* _Task requirements_: Go through the records and show each line where the word "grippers" occurs.

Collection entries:
------------------------------------------------------------

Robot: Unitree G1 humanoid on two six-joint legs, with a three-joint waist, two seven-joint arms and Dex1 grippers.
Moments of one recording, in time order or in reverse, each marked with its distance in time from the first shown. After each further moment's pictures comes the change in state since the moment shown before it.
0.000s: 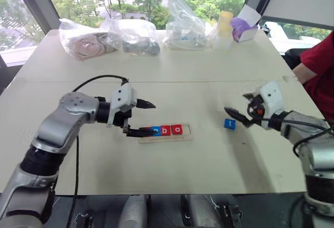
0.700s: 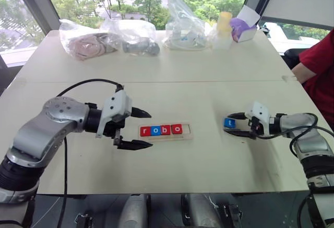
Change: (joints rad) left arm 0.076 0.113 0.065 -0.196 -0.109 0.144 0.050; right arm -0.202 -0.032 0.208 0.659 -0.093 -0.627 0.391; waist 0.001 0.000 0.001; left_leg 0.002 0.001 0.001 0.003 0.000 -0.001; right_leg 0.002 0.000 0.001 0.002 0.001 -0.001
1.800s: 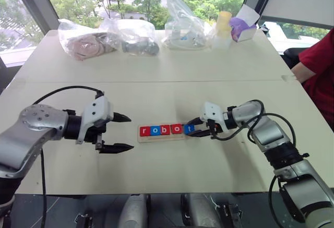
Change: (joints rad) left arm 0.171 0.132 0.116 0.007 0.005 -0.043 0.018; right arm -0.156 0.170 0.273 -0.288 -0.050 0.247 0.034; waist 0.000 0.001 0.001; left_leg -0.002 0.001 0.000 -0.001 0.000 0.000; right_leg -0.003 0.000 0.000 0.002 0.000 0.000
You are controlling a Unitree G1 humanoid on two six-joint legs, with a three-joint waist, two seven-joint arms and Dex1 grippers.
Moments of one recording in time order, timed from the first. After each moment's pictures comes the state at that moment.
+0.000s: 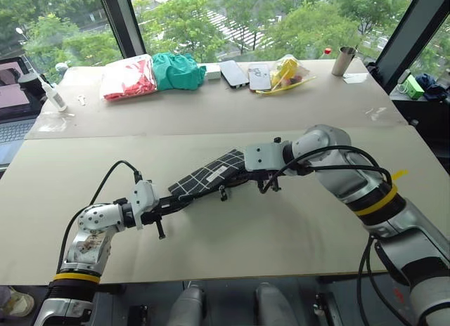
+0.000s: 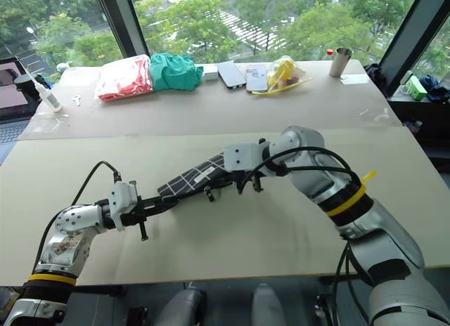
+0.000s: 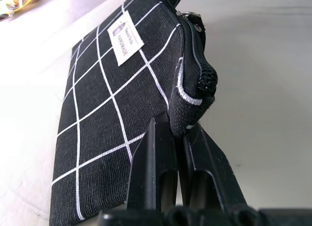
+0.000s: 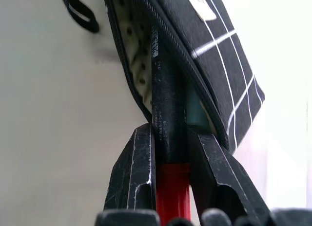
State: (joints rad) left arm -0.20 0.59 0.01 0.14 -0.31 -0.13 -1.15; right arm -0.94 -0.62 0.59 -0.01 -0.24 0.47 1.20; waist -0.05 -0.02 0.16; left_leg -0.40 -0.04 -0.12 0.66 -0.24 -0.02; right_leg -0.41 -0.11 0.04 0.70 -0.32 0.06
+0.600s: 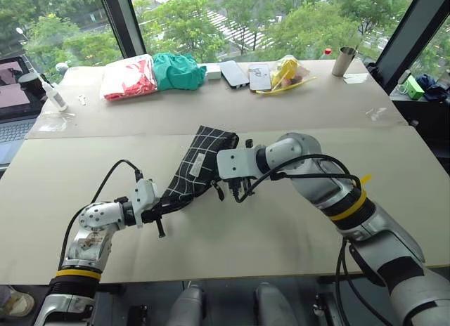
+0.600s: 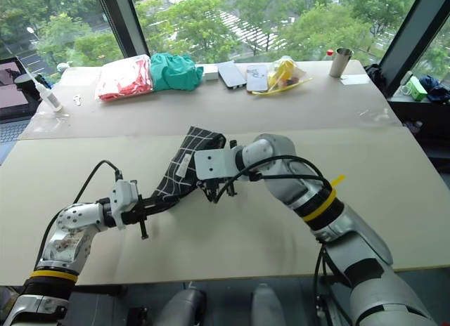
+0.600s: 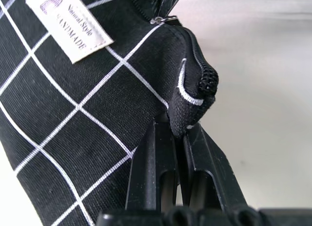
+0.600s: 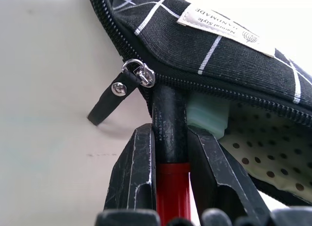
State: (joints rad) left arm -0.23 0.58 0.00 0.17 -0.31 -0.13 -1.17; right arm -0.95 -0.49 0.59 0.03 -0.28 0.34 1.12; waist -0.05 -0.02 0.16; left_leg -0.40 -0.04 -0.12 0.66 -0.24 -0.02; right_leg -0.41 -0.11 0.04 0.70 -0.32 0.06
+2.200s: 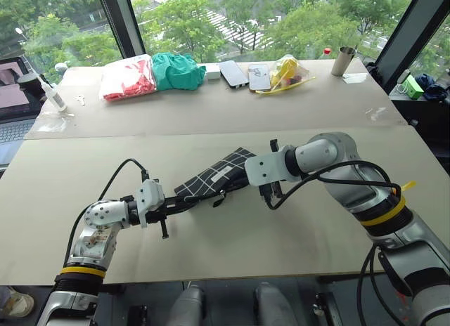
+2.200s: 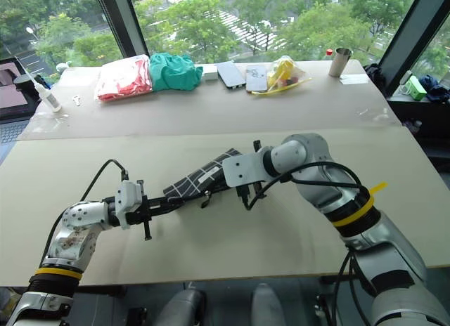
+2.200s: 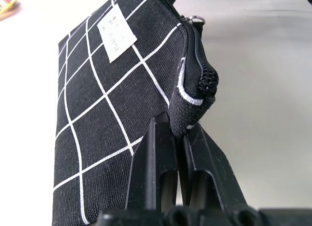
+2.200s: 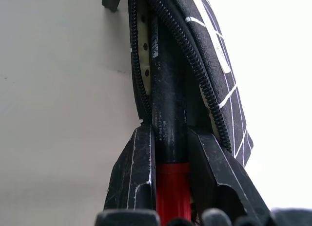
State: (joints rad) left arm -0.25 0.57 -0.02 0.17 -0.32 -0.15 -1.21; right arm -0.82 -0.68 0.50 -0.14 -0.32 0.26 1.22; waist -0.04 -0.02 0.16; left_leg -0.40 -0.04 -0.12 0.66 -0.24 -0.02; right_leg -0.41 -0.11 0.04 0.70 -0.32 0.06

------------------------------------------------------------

* _Answer area_:
Robot: Unitree G1 humanoid on two six-joint legs, with a three-joint waist, two seven-joint arms and Dex1 grippers.
You are controlling a Unitree G1 humanoid on two six-joint legs, with a three-joint waist, two seven-joint arms and Dex1 grippers.

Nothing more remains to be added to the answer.